**Problem to solve**
Print all the data below exactly, without images.

......

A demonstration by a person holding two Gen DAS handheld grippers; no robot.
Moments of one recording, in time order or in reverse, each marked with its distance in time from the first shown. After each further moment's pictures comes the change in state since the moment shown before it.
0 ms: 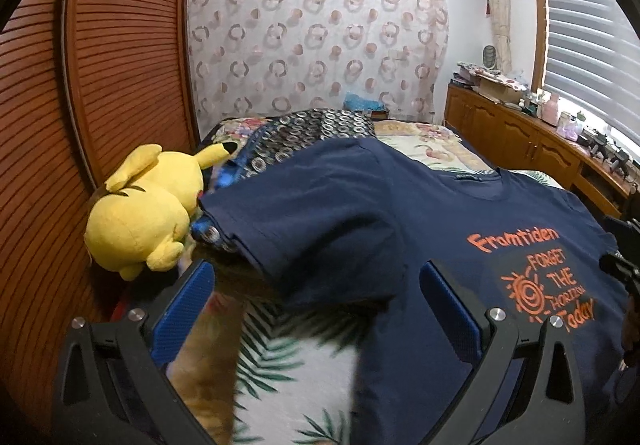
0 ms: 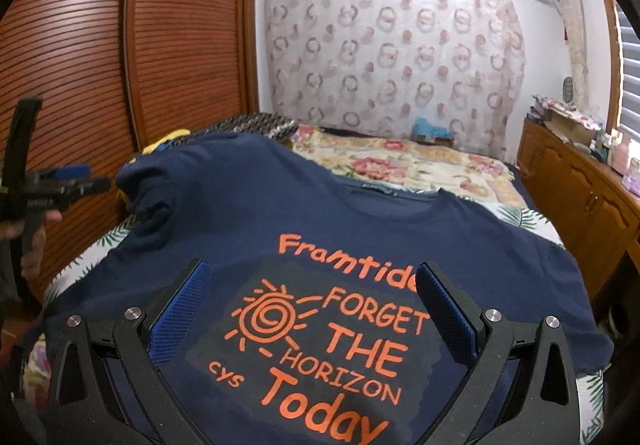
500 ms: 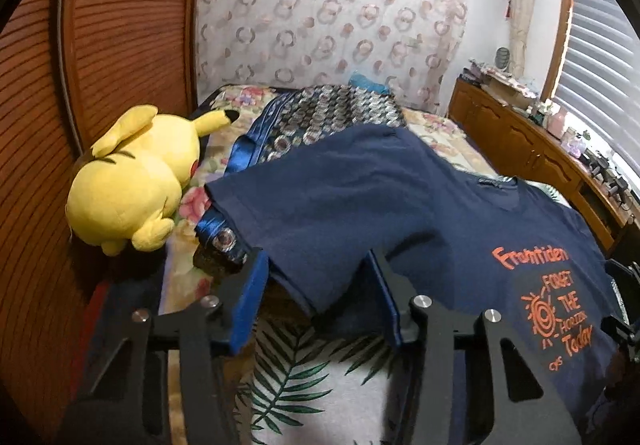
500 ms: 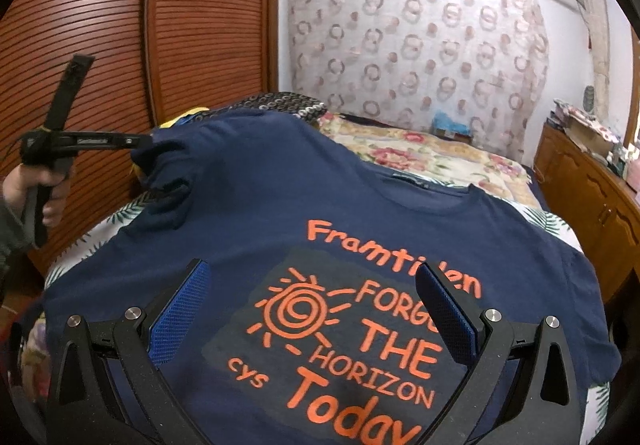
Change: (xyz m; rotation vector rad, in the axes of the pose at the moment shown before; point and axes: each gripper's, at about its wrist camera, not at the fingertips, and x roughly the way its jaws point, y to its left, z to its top) left arm 0.046 0.040 0.008 -0.113 0.109 -0.042; right arm 0.016 0.023 -0.003 -0.068 0.048 0.056
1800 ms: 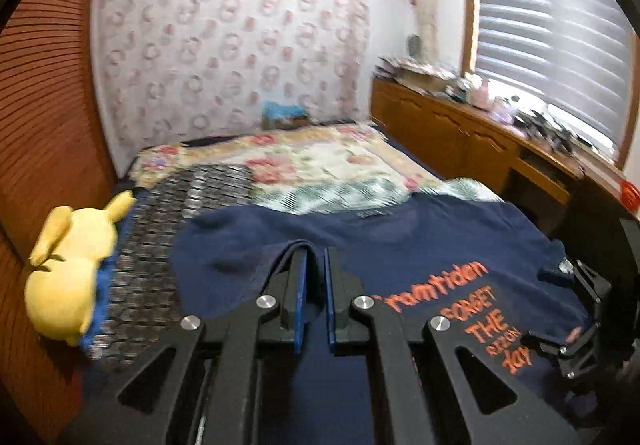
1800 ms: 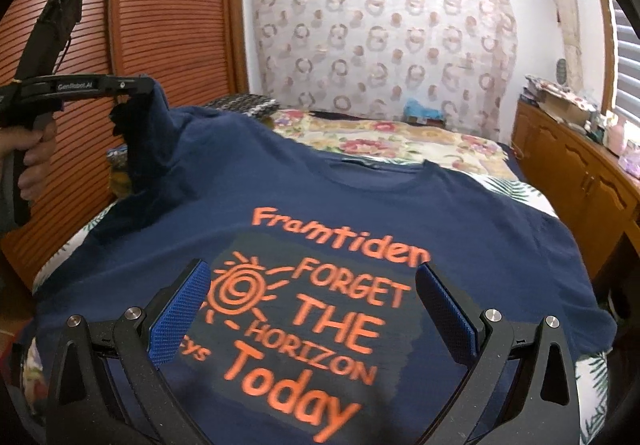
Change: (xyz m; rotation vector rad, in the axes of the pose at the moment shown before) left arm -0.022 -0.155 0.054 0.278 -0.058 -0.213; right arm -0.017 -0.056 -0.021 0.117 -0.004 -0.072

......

**Response**
A demonstration by a person holding two Gen DAS handheld grippers; no robot.
Moments of one recording, in time order or in reverse, each marked with its distance in time from the first shown. After each further moment's pictures comes the change in state since the moment shown before it.
0 ms: 
0 ms: 
500 ms: 
500 ms: 
Change: (xyz m; rotation vector rad, in the axes of the pose at the moment shown before; point and axes: each gripper's, at about its wrist camera, not at the fingertips, and x roughly the way its jaws point, y to its left, z to its top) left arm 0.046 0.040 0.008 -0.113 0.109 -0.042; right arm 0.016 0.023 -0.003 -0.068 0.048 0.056
1800 ms: 
1800 ms: 
Change: (xyz m; rotation vector rad, in the axes of the pose at the moment shown before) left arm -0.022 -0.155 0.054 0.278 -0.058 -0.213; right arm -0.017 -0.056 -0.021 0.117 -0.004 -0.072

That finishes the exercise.